The arXiv version may be the same; Conway’s name has an asterisk by it, and the footnote discusses ‘fluff’.

• CommentRowNumber21.
• CommentAuthorDavidRoberts
• CommentTimeAug 26th 2010

@Toby

It depends on what David means by ‘constructive’, since he asked. I assumed that he meant mathematics in which infinite sets might not have decidable equality.

I was asking how constructive, not if it was constructive. I already had doubts regarding their use of EM, but needed an expert, external opinion.

(The rest is a bit of a rant) Ideally, and this is what MO is bad for and the nForum good for, the answer needs thrashing out somewhat. For instance, how about if we weaken Boolean topos to Boolean pretopos (with NNO)? Or further? It is rather centipedian (heh, nice parallel to antipodean) of me to ask this, I know, but I feel that a more satisfactory answer isn’t just ’it’s not constructive, they use EM/principle of omniscience’, but ’the sort of category this proof works in is precisely a $\Sigma_k^\pi$-über-pretopos with dependent sprongles’. Even if I don’t know what that is, I could learn something by looking into it. It gives insight into what transfinite arithmetic works where, just as characterisations of the (co)completeness or otherwise of Set with various ZF axioms lets me know what those abtruse names like ’comprehension’ actually mean.

• CommentRowNumber22.
• CommentAuthorDavidRoberts
• CommentTimeAug 26th 2010

Since I’m dealing backhandedly, I might as well say that anyone who wants to can put the answer about Boolean topoi with NNO up at MO. Now that I’ve deaccepted my previously accepted answer, I’m open to more precise quantification of when this proof will hold.

• CommentRowNumber23.
• CommentAuthorMike Shulman
• CommentTimeAug 26th 2010

I’m pretty sure a Boolean Π-pretopos (with NNO) would suffice; I didn’t see any use of power sets. I’m not as sure about a non-Π pretopos; it seems likely to me that you’d at least want the NNO to be exponentiable, since we’re talking about lots of infinite sequences of things. Toby might be able to say more about that.

• CommentRowNumber24.
• CommentAuthorTobyBartels
• CommentTimeAug 28th 2010

A Boolean $\Pi$-pretopos is already a Boolean topos, since $2$ is a subobject classifier in any Boolean pretopos. In naïve terms, function sets and classical logic give you power sets, since $\mathcal{P}X = 2^X$ by excluded middle.

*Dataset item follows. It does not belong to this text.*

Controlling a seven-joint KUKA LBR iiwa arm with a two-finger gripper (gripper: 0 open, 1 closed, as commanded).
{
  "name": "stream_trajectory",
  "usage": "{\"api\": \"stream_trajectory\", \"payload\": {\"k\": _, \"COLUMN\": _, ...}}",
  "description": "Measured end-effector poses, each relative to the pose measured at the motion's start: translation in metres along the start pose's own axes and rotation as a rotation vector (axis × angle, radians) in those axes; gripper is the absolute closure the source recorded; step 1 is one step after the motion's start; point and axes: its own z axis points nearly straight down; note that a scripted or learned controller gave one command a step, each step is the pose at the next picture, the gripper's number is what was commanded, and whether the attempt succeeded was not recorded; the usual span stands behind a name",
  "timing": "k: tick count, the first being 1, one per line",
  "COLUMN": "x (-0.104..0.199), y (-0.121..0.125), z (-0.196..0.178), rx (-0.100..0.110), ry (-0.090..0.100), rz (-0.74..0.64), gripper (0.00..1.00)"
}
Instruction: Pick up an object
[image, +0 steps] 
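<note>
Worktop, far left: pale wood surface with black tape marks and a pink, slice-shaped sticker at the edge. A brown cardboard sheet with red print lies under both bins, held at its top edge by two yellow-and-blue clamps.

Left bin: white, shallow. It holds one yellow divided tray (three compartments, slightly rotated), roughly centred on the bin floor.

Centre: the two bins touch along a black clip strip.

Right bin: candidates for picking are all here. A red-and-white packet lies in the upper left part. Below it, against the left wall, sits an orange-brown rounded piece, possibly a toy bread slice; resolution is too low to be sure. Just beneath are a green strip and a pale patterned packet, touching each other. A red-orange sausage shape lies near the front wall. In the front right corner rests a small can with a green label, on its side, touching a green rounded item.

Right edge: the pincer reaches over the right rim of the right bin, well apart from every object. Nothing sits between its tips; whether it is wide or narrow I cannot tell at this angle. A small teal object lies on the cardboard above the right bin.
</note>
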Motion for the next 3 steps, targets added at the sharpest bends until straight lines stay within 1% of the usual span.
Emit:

However, a Boolean pretopos with exponentiable NNO seems to be enough, and I’m pretty sure that this is weaker than a Boolean topos.

• CommentRowNumber25.
• CommentAuthorMike Shulman
• CommentTimeAug 28th 2010

A Boolean Π-pretopos is already a Boolean topos

Hmm, I knew that, but I guess it was in some other part of my brain at the time.

I wish there were more pretopoi that aren’t topoi occurring naturally in classical mathematics.